Forums > Digital Art and Retouching > Cleaning up skin from a digital projector

Photographer

MC Seoul Photography

Posts: 469

Seoul, Seoul, Korea (South)

A while back I tried recreating an image from Kate moss's shoot in playboy of this year.
(NSFW)

http://www.nssmag.com/data/images/galle … 014202.jpg

specifically the one on the right. My partner had a projector in the studio, and I made up some overlays and gave it a try. It didn't turn out bad, but the digital project made somewhat of a mess with the skin.
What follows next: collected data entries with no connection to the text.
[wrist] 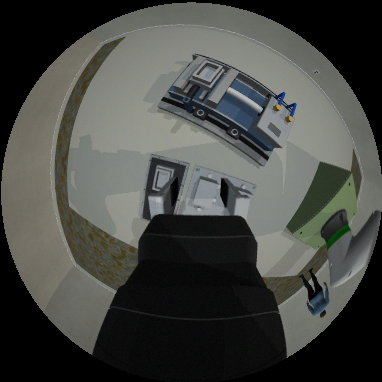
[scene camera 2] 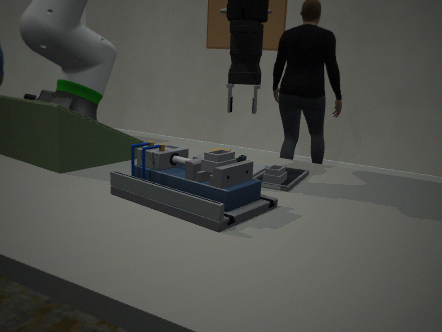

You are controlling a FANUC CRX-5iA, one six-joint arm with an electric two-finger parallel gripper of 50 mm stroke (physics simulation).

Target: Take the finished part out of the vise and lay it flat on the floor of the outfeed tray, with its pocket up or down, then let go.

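Seen in the pictures: gripper, fingertip midpoint: point(wrist: 199, 185) point(scene camera 2: 241, 112); arm's base at its link origin: point(wrist: 333, 222) point(scene camera 2: 70, 118).
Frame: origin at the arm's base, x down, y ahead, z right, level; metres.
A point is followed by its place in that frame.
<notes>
The finished part point(scene camera 2: 218, 161) {z 0.180, x 0.006, y 0.590 m} point(wrist: 208, 73) {z 0.153, x 0.008, y 0.574 m}, light grey with its pocket up, sits between the jaws of the blue and grey vise point(scene camera 2: 245, 195) {z 0.160, x 0.068, y 0.640 m} point(wrist: 226, 111) {z 0.097, x 0.049, y 0.517 m}. The outfeed tray point(scene camera 2: 298, 181) {z -0.131, x 0.104, y 0.648 m} point(wrist: 181, 171) {z -0.065, x 0.103, y 0.564 m} is a low dark tray beyond the vise in the scene view, left of centre in the wrist view. Another grey part point(scene camera 2: 275, 175) {z -0.067, x 0.081, y 0.611 m} point(wrist: 163, 177) {z -0.088, x 0.082, y 0.599 m} stands in it, pocket up. My gripper point(scene camera 2: 242, 111) {z -0.039, x -0.063, y 0.526 m} point(wrist: 199, 185) {z -0.039, x -0.063, y 0.526 m} is open and empty. It hangs high above the table, clear of the part. In the wrist view its left finger covers some of the tray.
A pale plate point(wrist: 227, 179) with a grey block point(wrist: 204, 190) {z -0.080, x 0.065, y 0.500 m} and small pegs lies beside the tray, partly hidden by my right finger. Blue hoses point(scene camera 2: 144, 162) {z 0.196, x 0.030, y 0.426 m} point(wrist: 280, 100) {z 0.165, x 0.000, y 0.429 m} rise at the vise's far end from the part. A green pedestal point(scene camera 2: 60, 137) {z 0.156, x 0.019, y 0.138 m} point(wrist: 325, 200) {z 0.039, x 0.008, y 0.155 m} carries the arm.
</notes>
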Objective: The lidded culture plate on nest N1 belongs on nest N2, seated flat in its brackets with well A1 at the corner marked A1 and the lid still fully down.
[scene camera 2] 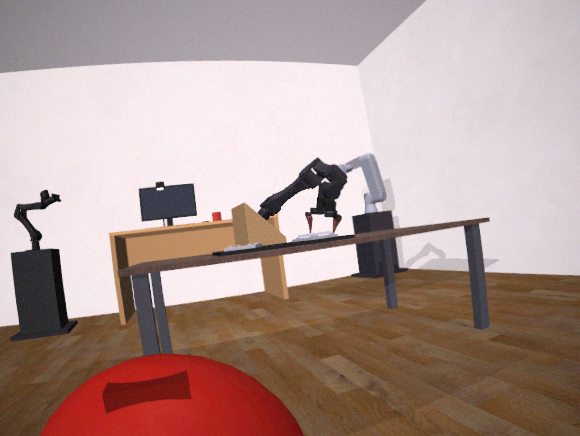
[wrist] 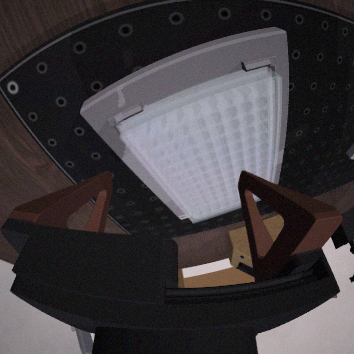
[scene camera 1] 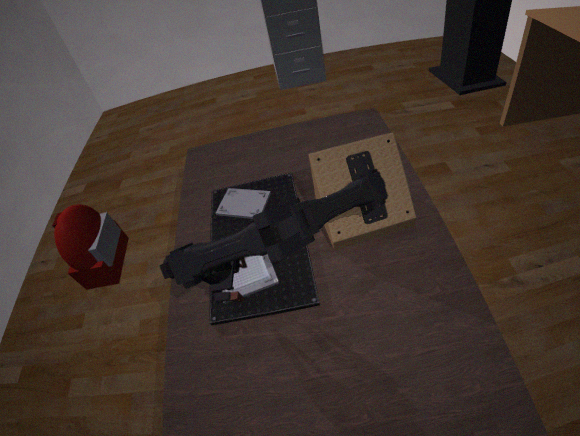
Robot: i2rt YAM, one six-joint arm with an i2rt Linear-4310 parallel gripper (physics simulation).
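Seen in the pictures: gripper, between the fingertips: (scene camera 2: 321, 233) (wrist: 174, 177) (scene camera 1: 244, 283); arm's base, origin of its link: (scene camera 2: 257, 222) (scene camera 1: 366, 187).
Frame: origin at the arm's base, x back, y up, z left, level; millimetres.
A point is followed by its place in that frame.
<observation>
The lidded culture plate (scene camera 1: 254, 271) {x -371, y -86, z 106 mm} (wrist: 200, 145) {x -437, y -86, z 109 mm} is pale and clear, and sits on the light grey nest N1 (scene camera 1: 271, 283) {x -334, y -103, z 148 mm} (wrist: 190, 70) {x -473, y -103, z 103 mm}. It looks flat with its lid down; well A1 cannot be picked out. The other light grey nest, N2 (scene camera 1: 244, 202) {x -361, y -103, z -188 mm} (scene camera 2: 242, 247) {x -443, y -107, z -222 mm}, carries no plate and has dark corner marks; their lettering is too small to read. My gripper (scene camera 1: 240, 280) {x -407, y -93, z 131 mm} (scene camera 2: 322, 232) {x -407, y -93, z 131 mm} (wrist: 174, 177) {x -407, y -93, z 131 mm} is open, pointing down over the plate with its brown fingers wide apart. In the wrist view the fingertips appear towards the plate's far end. Nothing is held.
Both nests are on a black perforated board (scene camera 1: 295, 295) {x -280, y -114, z 199 mm} (wrist: 60, 87) {x -490, y -114, z 173 mm} on the brown table (scene camera 1: 350, 340) {x -181, y -127, z 360 mm} (scene camera 2: 420, 229) {x -679, y -131, z 419 mm}. The arm's base is on a tilted wooden block (scene camera 1: 335, 170) {x -74, y 49, z -50 mm} (scene camera 2: 255, 227) {x -135, y -27, z -59 mm} beside the board. The arm passes over the board between the nests in scene camera 1.
</observation>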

I wish I had some kind of analog projector.  What i noticed is that all over the skin is a grid pattern from the digital projection.
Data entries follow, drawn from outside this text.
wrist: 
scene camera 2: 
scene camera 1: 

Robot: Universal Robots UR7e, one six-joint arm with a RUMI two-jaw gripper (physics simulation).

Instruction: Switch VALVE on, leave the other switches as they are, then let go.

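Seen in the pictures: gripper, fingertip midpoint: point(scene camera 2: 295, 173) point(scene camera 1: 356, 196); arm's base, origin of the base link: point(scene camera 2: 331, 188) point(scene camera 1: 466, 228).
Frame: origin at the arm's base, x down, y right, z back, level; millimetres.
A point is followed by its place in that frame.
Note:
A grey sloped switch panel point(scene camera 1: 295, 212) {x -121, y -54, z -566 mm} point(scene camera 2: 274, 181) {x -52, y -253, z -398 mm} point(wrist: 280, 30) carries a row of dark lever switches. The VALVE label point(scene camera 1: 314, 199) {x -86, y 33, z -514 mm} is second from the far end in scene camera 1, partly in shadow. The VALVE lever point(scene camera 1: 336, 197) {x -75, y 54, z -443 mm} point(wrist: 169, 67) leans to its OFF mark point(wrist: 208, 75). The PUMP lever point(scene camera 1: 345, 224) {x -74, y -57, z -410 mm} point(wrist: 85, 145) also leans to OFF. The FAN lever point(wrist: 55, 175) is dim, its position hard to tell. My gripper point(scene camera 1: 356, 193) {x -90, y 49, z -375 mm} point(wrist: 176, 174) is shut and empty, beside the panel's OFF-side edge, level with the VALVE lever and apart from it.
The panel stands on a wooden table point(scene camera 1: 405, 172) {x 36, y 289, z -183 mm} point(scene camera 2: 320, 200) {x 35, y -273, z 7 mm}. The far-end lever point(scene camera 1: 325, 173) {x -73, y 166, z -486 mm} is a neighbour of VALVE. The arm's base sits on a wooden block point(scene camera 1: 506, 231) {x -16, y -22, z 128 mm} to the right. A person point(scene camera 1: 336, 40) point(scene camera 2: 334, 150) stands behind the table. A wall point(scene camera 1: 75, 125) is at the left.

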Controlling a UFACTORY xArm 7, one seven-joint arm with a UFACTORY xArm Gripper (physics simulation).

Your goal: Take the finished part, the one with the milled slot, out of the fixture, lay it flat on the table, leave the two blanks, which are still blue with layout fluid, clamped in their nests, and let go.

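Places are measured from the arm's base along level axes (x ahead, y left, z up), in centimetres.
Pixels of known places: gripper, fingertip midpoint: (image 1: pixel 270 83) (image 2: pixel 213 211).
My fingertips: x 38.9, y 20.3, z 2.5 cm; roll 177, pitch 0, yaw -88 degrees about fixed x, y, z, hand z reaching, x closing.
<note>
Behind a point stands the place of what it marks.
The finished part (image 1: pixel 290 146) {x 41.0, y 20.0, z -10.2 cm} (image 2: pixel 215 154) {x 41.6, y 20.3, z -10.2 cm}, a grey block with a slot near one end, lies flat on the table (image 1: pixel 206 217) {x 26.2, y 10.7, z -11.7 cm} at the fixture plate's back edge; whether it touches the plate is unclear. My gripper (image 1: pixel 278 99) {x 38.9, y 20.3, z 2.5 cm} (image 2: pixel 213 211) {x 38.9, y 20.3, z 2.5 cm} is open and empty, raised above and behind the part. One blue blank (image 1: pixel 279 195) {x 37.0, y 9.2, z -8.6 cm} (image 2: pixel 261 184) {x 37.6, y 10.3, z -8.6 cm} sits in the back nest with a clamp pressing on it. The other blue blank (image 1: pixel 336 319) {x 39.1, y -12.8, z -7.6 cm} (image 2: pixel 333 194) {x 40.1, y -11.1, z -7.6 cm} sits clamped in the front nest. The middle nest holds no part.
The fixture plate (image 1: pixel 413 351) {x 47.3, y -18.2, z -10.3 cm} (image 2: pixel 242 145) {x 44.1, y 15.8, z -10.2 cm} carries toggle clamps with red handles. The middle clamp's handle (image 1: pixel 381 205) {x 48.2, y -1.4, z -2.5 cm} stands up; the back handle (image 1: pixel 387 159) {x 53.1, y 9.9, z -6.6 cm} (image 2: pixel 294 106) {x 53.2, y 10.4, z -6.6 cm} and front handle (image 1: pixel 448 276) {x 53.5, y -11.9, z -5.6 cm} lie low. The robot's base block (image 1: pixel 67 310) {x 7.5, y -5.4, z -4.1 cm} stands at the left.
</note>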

I've looked at a full size scan of the Kate moss one from the issue, and it seems they either used an analogue projector or a digital one which doesn't project that kind of pixel grid pattern.
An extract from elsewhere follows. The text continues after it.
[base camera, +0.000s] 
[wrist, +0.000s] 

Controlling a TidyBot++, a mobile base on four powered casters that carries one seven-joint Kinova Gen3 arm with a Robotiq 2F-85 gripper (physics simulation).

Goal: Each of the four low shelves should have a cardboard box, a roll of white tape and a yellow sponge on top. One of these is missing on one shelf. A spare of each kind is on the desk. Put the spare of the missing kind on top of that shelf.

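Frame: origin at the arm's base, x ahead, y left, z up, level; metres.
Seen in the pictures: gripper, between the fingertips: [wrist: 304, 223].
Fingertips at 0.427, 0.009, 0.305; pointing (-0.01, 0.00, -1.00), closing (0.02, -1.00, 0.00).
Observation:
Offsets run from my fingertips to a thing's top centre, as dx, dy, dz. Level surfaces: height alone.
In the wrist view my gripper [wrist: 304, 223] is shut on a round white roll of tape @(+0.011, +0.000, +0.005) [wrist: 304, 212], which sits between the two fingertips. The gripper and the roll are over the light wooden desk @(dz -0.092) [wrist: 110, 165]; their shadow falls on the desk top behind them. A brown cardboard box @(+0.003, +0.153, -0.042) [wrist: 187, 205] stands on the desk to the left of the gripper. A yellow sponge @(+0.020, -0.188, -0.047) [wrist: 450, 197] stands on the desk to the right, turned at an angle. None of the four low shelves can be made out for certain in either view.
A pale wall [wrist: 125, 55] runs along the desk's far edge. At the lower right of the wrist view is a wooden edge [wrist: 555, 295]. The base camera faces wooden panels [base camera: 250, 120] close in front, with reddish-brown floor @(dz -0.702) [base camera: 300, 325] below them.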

Any ideas on cleaning something like this up?

Here is an example. this is not a keeper, but clearly shows the issue at hand.
http://imgur.com/xxTgUh0

Obviously I'd like to avoid this in the future, I've been googling and I've just found out this is called the "Screen door effect" and they suggest DLP projectors don't suffer from this? anyone got one and can confirm?

Dec 17 14 02:20 am Link

Retoucher

CLICK retouch

Posts: 235

Denver, Colorado, US

I'll list a couple of things of the top of my head, but this is really too much effort, it's easier to reshoot.

-Selection based on high pass. Make a high pass layer, then use threshold to make a mask for a lighten adjustment. Refine the mask.
-Dodge and burn.
-Make lighten/color correction layers using selective color.
-Hue saturation and go into individual channels to adjust hue/saturation/luminosity.
-Inverted high pass blurred by a third.

Dec 17 14 07:25 am Link

Photographer

MC Seoul Photography

Posts: 469

Seoul, Seoul, Korea (South)

Thanks, I'll try some of those.

Right now not exactly easier, someday it will be. We're looking for an affordable DLP projector here in Korea first, but the girl who likes to shoot this stuff with me is in India for a few months. So I've got a little time to see if I can't clean up one or two of the good ones.

Dec 17 14 04:23 pm Link

Photographer

NothingIsRealButTheGirl

Posts: 35726

Los Angeles, California, US

Dec 17 14 05:03 pm Link

Photographer

MC Seoul Photography

Posts: 469

Seoul, Seoul, Korea (South)

I've seen that. No pentax support out of the box, so I'd have to find an adapter that worked with it, or buy some cannon lens.

Then I'd have to print transparencies.

I like to experiment a lot, so I may create or download random patterns or things to use. I'd have to see how much of a hassle it'd be here in Korea to get those transparencies created. if I can find a second hand DLP projector around $200 or so I might go for that. We've already got the computer to run it. If not, maybe I'll look into making transparencies. I do like the projector a little more because it's easier to line up intricate patterns. and you don't have to fiddle with focus quite so much.

I guess this is a price vs ease of use issue with that light blaster. But it is pretty cool.